**THE INPUT**
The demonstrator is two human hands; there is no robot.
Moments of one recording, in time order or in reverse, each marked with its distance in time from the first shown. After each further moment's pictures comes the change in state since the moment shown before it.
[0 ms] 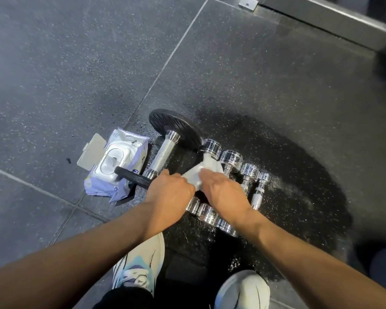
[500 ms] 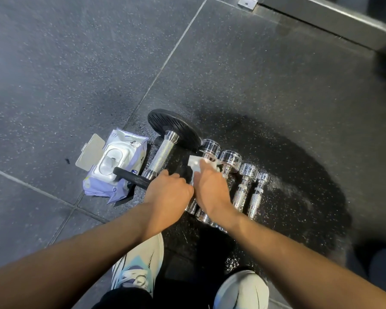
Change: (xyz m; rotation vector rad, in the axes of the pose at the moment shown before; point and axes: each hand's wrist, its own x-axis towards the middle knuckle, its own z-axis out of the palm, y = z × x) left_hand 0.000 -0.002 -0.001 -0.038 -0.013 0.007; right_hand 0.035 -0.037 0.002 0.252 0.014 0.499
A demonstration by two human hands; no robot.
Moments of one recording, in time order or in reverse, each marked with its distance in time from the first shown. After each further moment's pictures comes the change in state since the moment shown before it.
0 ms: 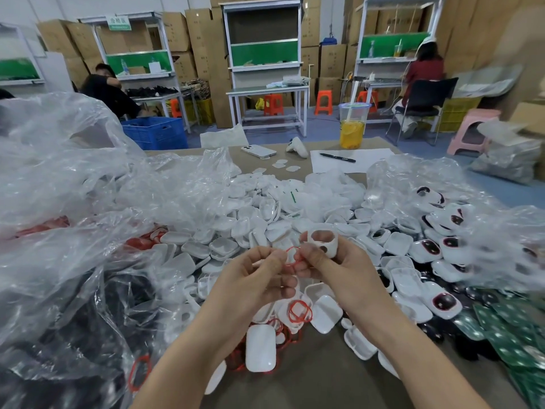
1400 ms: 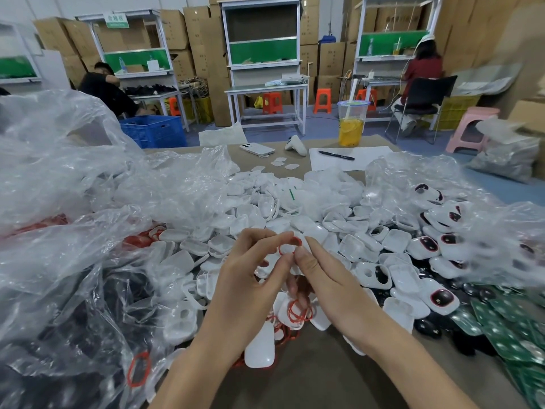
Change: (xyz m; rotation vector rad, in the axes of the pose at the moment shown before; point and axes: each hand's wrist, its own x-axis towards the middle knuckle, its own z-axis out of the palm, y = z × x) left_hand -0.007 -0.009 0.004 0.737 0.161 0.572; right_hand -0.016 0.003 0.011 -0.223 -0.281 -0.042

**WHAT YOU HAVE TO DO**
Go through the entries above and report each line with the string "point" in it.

**ANSWER TO THE EXERCISE**
Change: (xyz m; rotation vector rad, in the axes of the pose at the moment shown before; point and axes: each hand's wrist, its own x-axis towards the middle knuckle, its own z-axis out of the palm, y = z × x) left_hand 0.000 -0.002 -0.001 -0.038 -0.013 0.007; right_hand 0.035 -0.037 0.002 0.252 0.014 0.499
Change: (xyz m; rotation vector rad, in the axes of the pose at the moment shown before; point and axes: each hand's wrist, its own x-axis towards the middle knuckle, its own z-axis out of the palm, y = z × x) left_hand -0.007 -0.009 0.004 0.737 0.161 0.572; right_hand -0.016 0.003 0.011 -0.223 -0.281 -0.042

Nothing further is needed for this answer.